Inasmuch as we can presume that there exists a statistically significant the interrelation of bioactivities. Threshold processes of biological activity are characterized by the following principle: as long as the descriptor is not reached of the threshold value, bioactivities of the chemical compounds probably negligible. At the same time if the magnitude of the descriptor lies beyond the threshold value, the biological effect of the drug is close to the maximum value. Thus, without a complete set of experimental physical and chemical data on chemical compounds, we can set a statistically significant correlation between molecular structure of a chemicals and bioactivities of the molecules, as well as to predict the bioactivity of new chemical compounds.
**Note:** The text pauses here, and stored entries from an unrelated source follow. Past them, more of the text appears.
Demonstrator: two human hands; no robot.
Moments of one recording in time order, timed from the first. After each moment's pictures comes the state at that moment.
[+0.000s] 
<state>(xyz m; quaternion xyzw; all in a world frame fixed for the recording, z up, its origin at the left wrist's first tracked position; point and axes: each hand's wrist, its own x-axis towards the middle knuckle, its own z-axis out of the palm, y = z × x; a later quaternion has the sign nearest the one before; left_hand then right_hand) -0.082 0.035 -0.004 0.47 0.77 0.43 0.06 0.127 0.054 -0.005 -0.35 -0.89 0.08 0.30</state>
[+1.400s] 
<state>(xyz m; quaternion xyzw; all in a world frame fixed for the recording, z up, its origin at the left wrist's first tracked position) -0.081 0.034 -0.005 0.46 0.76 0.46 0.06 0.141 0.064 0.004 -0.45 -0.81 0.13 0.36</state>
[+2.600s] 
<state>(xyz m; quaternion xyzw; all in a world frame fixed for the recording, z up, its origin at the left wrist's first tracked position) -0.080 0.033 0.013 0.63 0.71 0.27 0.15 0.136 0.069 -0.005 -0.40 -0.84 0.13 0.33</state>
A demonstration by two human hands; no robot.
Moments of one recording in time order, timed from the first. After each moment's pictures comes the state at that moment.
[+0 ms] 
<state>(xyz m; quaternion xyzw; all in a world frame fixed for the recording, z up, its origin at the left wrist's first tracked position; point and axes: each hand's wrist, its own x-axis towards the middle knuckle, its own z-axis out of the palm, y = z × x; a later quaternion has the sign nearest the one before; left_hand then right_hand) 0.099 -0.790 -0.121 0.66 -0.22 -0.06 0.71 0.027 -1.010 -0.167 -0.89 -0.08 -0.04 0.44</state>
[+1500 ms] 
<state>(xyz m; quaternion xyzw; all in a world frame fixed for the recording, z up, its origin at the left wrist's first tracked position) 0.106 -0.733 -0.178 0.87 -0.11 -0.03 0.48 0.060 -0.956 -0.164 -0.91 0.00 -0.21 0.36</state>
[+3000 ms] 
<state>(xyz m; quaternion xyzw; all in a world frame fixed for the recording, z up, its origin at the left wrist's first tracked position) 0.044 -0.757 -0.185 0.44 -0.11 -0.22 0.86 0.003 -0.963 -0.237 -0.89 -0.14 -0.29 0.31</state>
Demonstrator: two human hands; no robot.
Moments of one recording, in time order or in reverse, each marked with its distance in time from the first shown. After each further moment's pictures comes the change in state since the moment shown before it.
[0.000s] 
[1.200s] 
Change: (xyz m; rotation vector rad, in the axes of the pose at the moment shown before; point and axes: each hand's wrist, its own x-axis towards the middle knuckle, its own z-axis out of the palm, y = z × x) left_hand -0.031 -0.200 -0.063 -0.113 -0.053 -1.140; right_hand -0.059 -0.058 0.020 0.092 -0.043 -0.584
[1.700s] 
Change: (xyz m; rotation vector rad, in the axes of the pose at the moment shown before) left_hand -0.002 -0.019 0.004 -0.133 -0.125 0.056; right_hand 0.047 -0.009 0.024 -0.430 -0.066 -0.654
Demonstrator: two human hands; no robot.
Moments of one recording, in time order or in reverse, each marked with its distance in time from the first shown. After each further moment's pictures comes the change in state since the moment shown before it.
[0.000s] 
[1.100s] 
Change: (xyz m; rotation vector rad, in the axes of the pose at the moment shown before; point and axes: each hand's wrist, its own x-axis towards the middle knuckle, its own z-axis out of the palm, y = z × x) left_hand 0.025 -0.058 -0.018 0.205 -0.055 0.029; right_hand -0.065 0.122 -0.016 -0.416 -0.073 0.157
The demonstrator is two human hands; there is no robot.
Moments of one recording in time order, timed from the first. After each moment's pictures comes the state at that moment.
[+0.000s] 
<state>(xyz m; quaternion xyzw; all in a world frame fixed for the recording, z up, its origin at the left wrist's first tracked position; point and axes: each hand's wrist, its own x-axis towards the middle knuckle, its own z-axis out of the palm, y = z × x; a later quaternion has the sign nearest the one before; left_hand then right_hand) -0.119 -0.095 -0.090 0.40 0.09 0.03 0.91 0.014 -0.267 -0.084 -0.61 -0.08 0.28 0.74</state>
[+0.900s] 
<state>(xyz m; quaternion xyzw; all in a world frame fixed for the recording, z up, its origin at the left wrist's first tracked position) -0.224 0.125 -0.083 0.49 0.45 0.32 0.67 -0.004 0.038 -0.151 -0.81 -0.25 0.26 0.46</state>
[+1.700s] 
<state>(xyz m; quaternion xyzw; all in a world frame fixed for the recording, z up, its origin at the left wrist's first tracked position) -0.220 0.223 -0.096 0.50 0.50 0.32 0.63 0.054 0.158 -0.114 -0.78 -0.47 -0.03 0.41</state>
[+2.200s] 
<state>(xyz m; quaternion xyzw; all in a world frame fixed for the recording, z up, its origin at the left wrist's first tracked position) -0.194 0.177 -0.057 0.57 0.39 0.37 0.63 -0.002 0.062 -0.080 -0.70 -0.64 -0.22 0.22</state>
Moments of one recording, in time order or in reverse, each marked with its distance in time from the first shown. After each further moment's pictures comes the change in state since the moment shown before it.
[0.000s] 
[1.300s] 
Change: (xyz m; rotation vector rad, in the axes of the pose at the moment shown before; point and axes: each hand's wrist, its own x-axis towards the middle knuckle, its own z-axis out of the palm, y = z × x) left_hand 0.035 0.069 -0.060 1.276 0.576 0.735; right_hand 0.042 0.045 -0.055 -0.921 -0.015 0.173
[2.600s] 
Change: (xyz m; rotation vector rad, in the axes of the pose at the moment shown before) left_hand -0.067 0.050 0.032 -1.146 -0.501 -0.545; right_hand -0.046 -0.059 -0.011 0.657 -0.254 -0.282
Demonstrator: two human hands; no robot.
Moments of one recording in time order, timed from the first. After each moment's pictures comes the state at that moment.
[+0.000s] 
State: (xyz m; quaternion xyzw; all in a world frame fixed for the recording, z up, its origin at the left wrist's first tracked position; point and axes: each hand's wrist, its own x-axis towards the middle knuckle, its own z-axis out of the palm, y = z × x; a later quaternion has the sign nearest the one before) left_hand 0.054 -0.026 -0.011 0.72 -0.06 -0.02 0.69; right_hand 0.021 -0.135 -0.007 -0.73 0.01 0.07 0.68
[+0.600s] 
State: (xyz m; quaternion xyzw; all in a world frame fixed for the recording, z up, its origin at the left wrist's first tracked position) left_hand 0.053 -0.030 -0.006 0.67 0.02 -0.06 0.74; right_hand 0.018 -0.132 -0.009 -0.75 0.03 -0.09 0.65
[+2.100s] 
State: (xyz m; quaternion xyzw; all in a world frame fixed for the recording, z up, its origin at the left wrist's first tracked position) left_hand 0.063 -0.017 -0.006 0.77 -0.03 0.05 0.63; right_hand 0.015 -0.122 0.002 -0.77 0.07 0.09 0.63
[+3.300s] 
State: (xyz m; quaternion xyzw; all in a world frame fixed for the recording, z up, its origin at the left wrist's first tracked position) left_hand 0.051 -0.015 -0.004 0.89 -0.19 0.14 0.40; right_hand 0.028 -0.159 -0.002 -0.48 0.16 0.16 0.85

It is also possible propagation of this approach to modeling bioactivity for other classes of chemical compounds. The fact that the factors Z and H are not abstractions, but they have a physical meaning, which is associated with such properties of molecules as the molecular pseudopotential, the hydrophobic of molecules 3, the total electronic energy of the molecules. If these properties of the chemicals are crucial in the mechanism of bioactivities, we can expect some commonality of the proposed approach to assess the interrelation bioactivity of chemical compounds with their molecular structure. The positive linear interrelation between the factors Z and H is not a random. As is known, the information function determines the diversity of the molecular structure. In turn, the molecular structure is determined by the quantity of different atoms that form the associated molecular formation. At the same time, the structure of the molecule is not an arbitrary number of different atoms. The structure of the molecule is determined by the quantity of valence electrons in the outer shell of an atom. Apparently, this quantum-chemical property of molecular compounds establishes the linear interrelation between the factors Z and H.